WORK TO COMPLETE -
Make an exact copy of the records, with the pictures left out.

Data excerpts
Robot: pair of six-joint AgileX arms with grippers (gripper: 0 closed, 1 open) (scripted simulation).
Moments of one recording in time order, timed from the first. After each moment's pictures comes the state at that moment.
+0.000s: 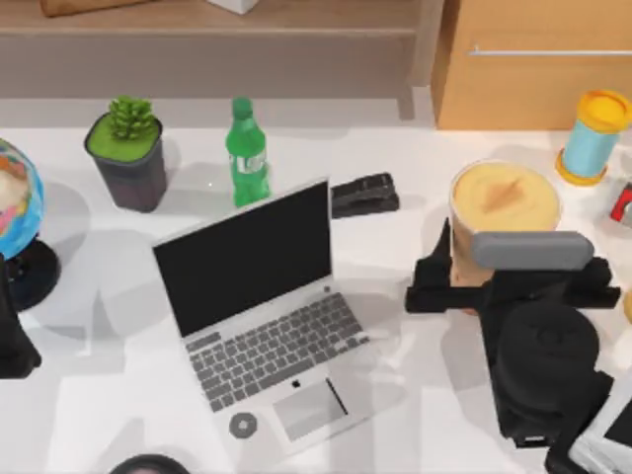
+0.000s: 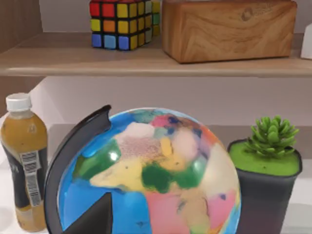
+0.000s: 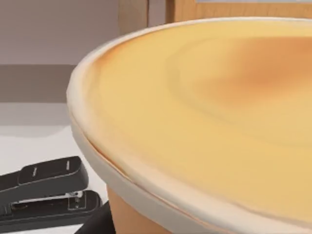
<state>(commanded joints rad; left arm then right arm) 0.00 0.00 0.00 0.00 0.00 0.00 0.76 2.00 0.40 1.45 0.80 0.11</state>
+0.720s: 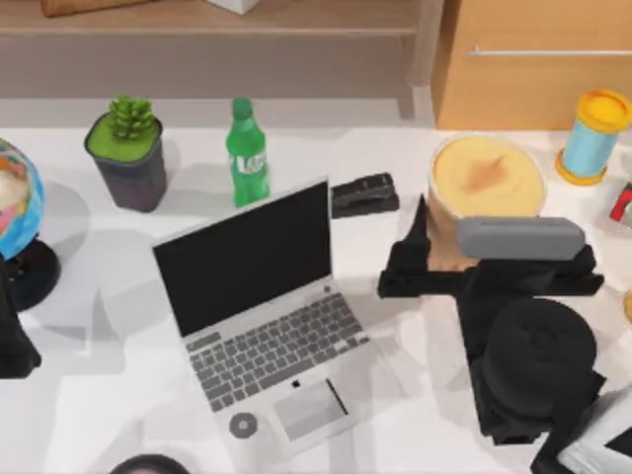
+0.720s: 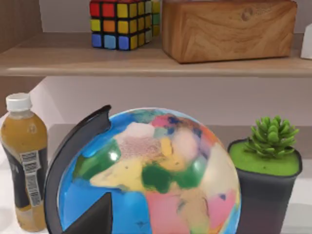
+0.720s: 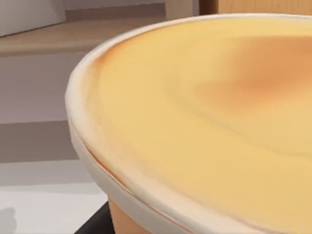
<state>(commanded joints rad) 0.00 0.00 0.00 0.00 0.00 0.00 0.85 1.88 0.43 1.42 0.84 0.12</state>
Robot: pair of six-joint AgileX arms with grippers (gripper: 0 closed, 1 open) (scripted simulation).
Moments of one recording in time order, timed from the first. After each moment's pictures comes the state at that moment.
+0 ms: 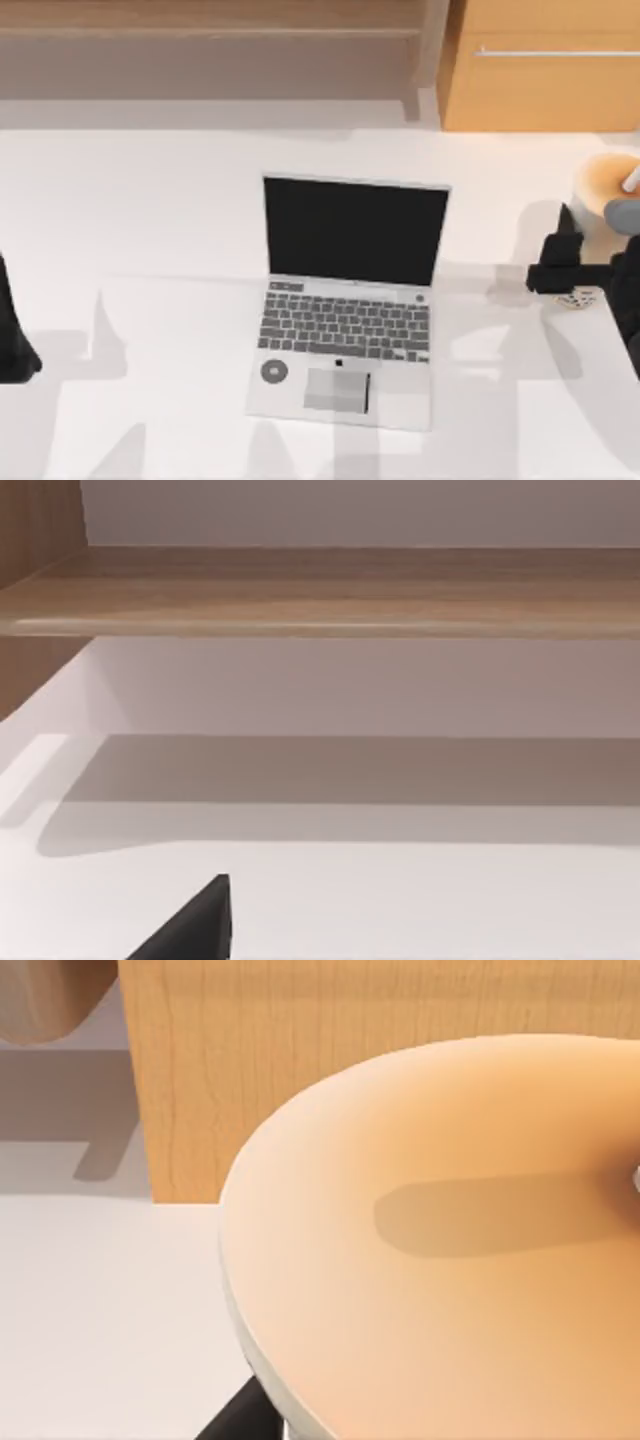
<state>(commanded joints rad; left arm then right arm) 0.00 0.00 0.00 0.00 0.00 0.00 0.40 1.69 0.25 1.22 0.42 0.09</state>
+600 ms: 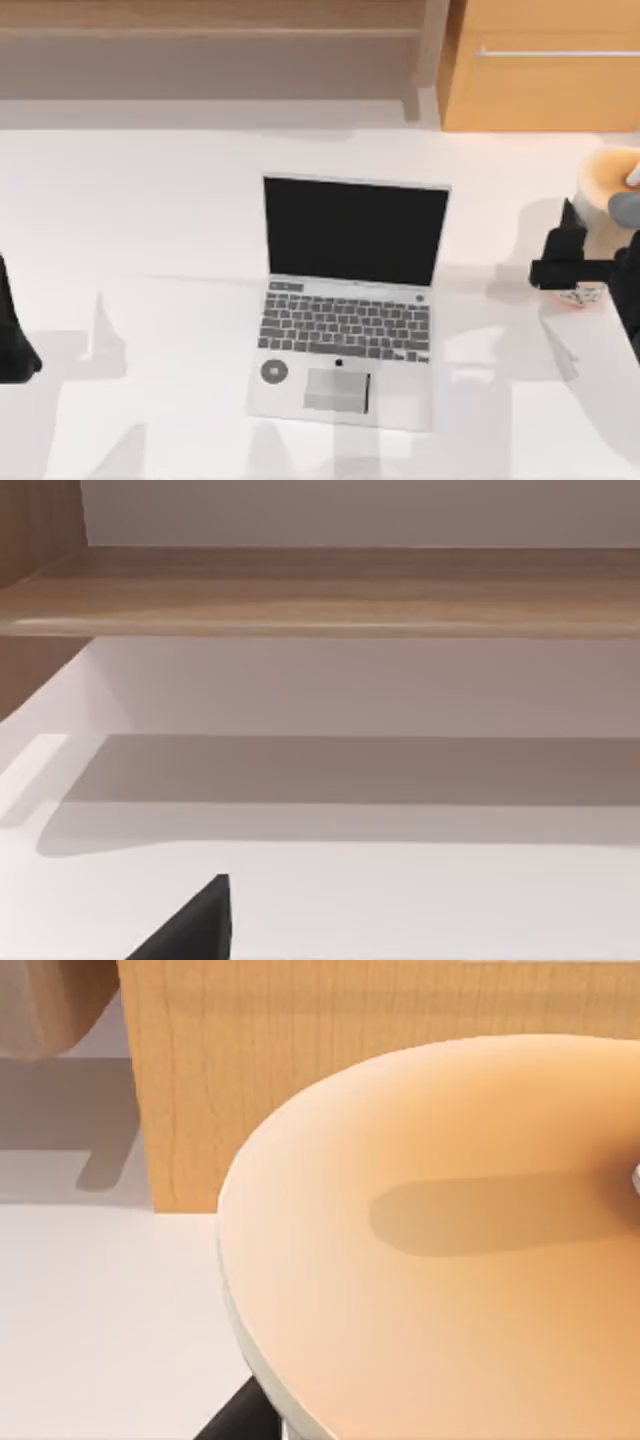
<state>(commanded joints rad) 0.00 0.00 0.00 0.00 0.00 0.00 0.40 1.62 0.25 1.13 0.42 0.10</state>
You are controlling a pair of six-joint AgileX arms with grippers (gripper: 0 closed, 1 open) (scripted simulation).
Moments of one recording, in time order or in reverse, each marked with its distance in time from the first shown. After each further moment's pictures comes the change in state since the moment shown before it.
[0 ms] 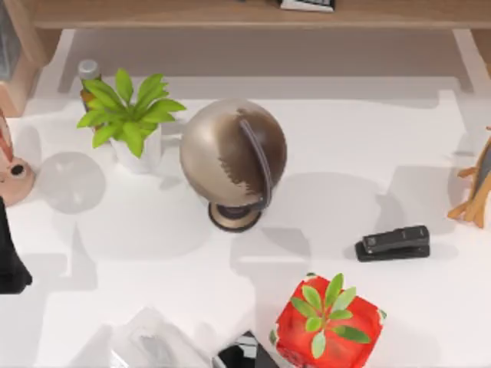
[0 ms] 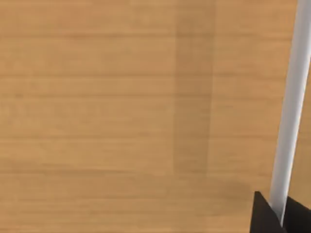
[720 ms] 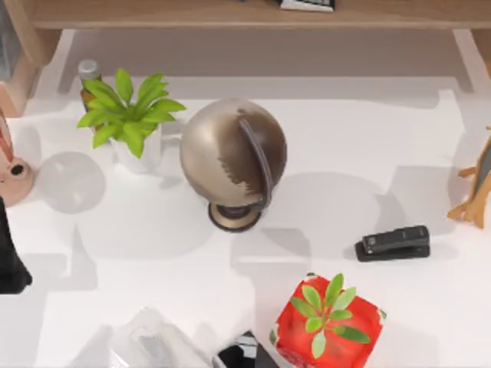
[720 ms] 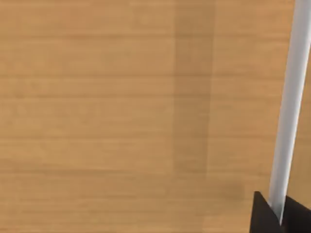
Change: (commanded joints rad) left arm 0.000 0.000 0.000 0.000 0.000 0.000; right arm -0.113 -0.075 -0.207 0.136 -0.120 0.003
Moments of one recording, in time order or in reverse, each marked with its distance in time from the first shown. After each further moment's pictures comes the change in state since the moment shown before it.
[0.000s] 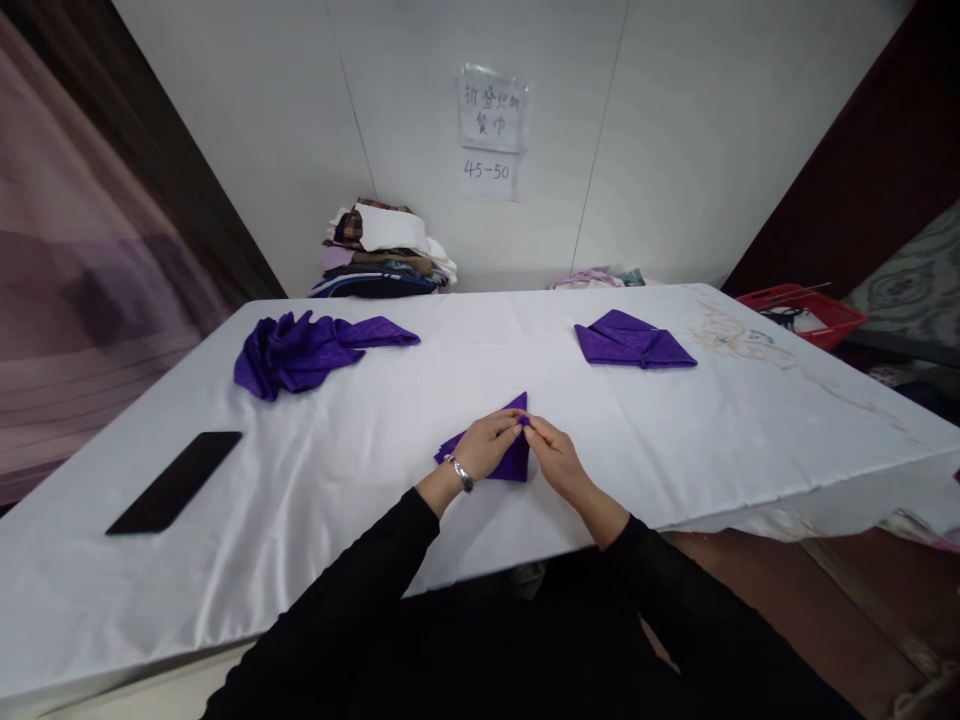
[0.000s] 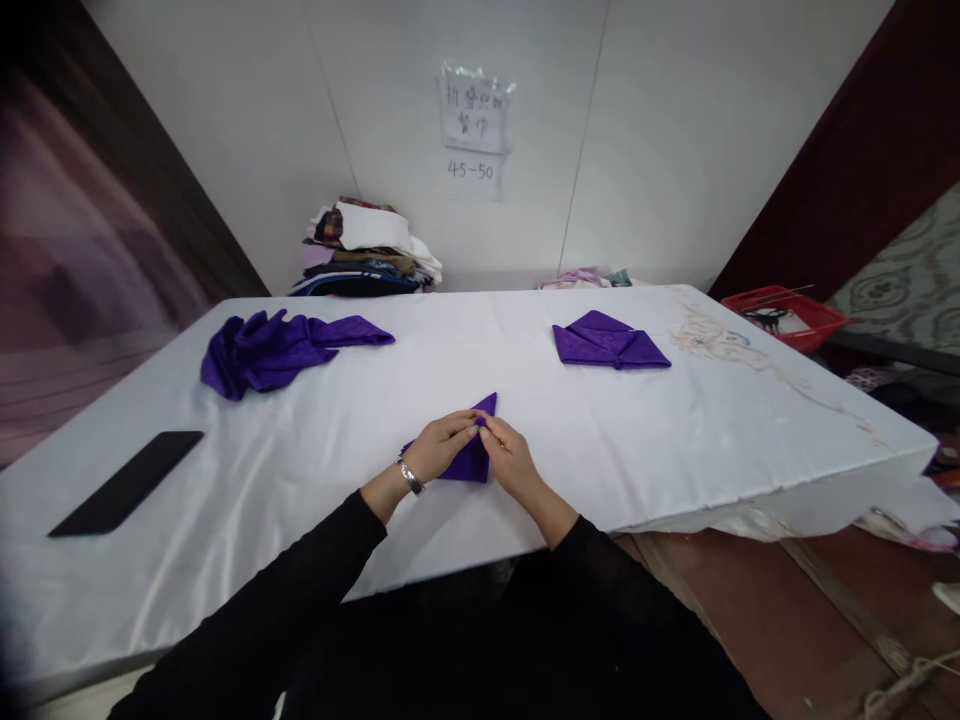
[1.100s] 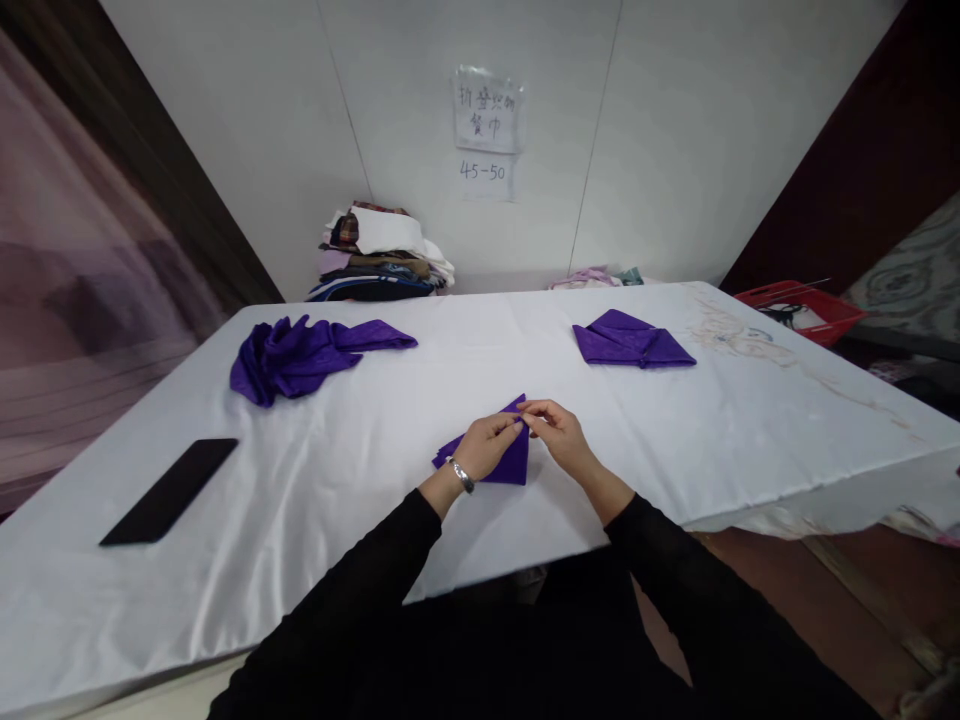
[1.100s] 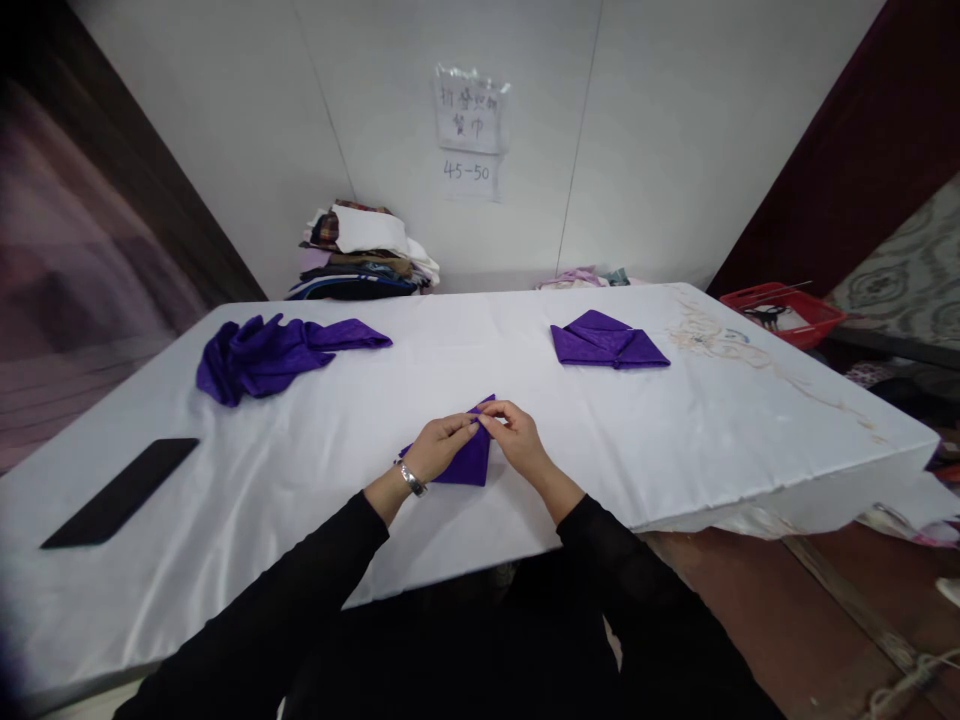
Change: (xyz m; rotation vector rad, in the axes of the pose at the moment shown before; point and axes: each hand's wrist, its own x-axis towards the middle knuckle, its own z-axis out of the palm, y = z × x) left_hand 0.005 0.002 0.004 -0.089 0.038 -0.053; right_hand 0.026 -0.001 -0.016 0.101 0.011 0.078
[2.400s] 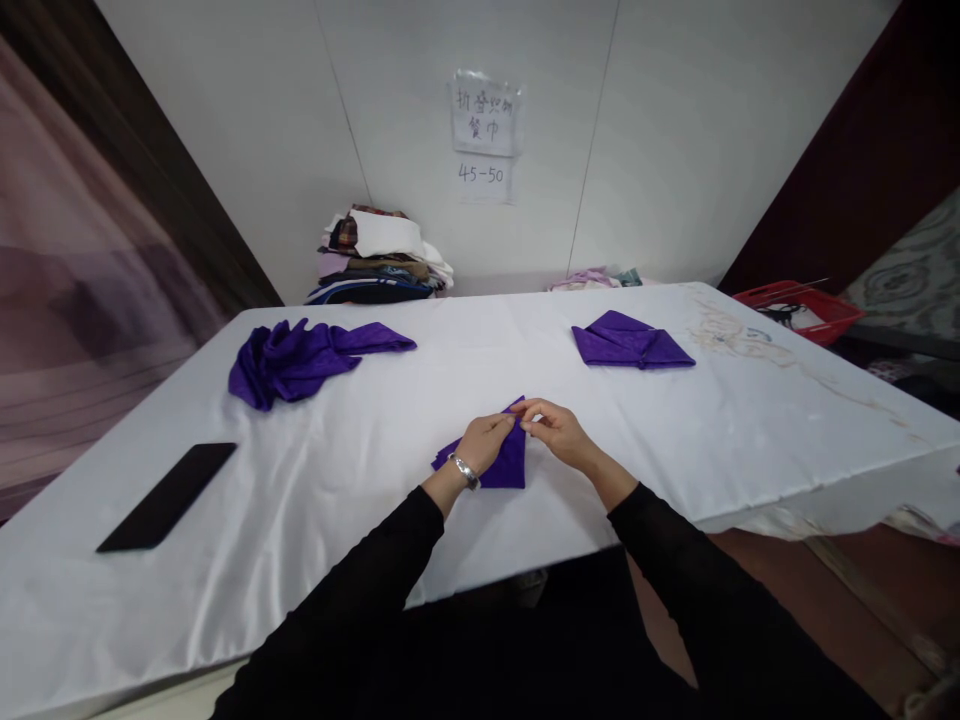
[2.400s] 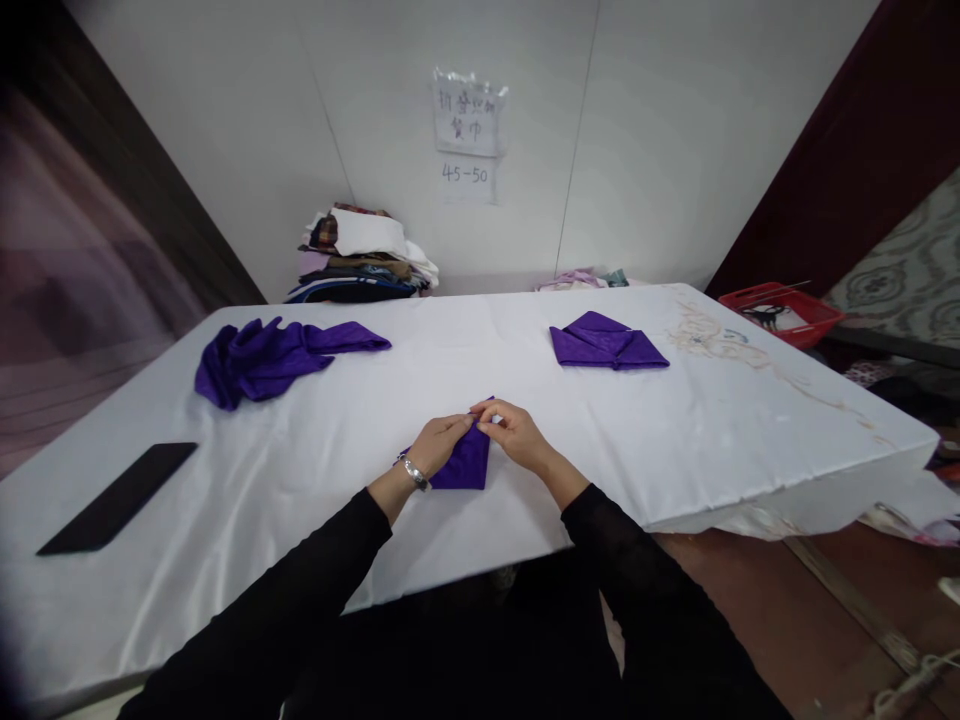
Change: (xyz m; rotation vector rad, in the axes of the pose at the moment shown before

SOLVED EXERCISE -
Robot: pair of six-joint AgileX arms with grippers (gripper: 0 closed, 1 open) (scripted simulation).
Moments of one recording in time order, timed from the first. After each moment's pictures comes the state at that moment.
+0.000s: 
+0.000s: 
+0.000s: 
<state>(commanded joints rad; left arm then right arm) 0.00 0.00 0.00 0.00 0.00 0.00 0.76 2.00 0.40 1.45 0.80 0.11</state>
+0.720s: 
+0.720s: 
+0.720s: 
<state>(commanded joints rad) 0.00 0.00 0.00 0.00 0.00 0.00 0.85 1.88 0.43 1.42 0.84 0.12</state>
Robot: pair of six-joint AgileX arms with grippers (gripper: 0 closed, 1 open) (scripted simulation).
Moments of one recording in time order, timed from the first. After each moment's pictures comes the state at that moment.
+0 ms: 
<state>(commanded joints rad; left arm then right arm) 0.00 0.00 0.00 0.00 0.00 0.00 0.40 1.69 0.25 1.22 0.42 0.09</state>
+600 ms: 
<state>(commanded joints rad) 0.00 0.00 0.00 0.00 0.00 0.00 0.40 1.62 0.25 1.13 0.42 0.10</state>
You are controlling a pair of six-joint AgileX arms with grippers (gripper: 0 closed, 1 open) (scripted simulation).
Moments of one recording, in time order or in reverse, each marked with its distance in time from the first shown. After each further moment's pictures comes the change in state since the moment shown before it.
[0 ms] 
[0 ms] 
[720 ms] 
[720 ms] 
Change: (commanded joints rad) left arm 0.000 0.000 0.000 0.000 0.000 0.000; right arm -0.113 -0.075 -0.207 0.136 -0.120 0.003
Moments of one recording, in time order or in reverse, each marked with its distance in time from the first shown. After each further moment's pictures comes the change in state since the moment shown before it.
[0.000s] 
[0.000s] 
[1.100s] 
[1.100s] 
Change: (xyz m; rotation vector rad, in the axes of the pose at the moment shown before; point and axes: each hand's wrist, its own x-axis towards the middle knuckle, its own z-axis out of the palm, y = z × x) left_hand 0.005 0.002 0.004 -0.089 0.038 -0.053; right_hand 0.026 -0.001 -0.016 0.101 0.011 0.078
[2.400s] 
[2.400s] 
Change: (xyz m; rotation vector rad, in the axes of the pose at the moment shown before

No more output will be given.